会津大5G活用、KDDIと協定 ロボット研究遠隔実験促進

 
協定書を交わした宮崎学長(左)と松野副本部長

 会津大と通信大手KDDI(東京都)は29日、最先端技術の研究開発や人材育成を目的とする包括的連携協定を締結した。高速大容量の第5世代(5G)移動通信システムを活用し、ロボットの研究開発などの促進を図る。

 学内に基地局設置

 同社と県内の大学との協定締結は初めて。

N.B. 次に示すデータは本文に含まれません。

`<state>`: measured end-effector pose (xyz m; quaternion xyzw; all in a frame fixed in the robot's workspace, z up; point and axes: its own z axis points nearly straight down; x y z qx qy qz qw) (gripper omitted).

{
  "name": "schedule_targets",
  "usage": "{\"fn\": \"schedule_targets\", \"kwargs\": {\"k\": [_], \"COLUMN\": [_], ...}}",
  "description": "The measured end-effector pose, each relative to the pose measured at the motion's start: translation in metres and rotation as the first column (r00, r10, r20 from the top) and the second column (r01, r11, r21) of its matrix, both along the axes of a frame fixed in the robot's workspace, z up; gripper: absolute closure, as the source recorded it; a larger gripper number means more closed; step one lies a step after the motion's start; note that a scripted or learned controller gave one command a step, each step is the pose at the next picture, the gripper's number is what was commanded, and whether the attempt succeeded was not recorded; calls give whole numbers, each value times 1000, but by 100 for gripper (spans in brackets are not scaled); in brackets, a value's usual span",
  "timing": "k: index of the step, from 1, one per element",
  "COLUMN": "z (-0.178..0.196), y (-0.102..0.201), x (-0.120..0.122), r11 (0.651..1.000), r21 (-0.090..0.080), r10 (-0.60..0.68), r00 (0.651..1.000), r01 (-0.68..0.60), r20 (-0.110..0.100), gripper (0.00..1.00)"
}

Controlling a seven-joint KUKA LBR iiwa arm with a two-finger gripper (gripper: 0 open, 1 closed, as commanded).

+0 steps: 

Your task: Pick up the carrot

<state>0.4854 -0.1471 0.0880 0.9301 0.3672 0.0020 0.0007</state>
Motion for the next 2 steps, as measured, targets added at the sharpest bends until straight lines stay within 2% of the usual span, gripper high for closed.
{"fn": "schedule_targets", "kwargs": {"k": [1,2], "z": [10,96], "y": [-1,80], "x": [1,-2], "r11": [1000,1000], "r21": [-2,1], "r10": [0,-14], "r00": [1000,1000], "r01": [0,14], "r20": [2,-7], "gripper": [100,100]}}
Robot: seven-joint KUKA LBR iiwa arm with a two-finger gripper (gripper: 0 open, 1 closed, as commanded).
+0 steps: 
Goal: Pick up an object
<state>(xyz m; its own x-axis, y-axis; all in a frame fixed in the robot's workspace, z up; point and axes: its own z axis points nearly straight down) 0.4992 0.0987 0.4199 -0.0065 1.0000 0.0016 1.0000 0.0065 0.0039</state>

協定に基づき、KDDIが会津大に5G基地局を設置。5Gを活用することで、これまで通信遅延の弊害が生じていたロボット研究開発の遠隔実験や操作が円滑になるという。

 また、学生のオンライン授業にも5Gを活用し、技術革新を担う人材育成につなげる。オンラインで学生に先端技術を実際に体験してもらう機会を増やしたり、研究に最大活用するための環境を整備する。

 ほかにも、人工知能(AI)の画像解析などによる医療分野との連携や、情報通信技術(ICT)を活用する地域のものづくり企業のデジタル化などへの貢献も図る。

 締結式は同日、会津大で行われ、宮崎敏明学長とKDDIの松野茂樹経営戦略本部副本部長が協定書に署名した。宮崎学長は「5Gを用いた研究開発に積極的に取り組み、地域のニーズに応えていきたい」と語った。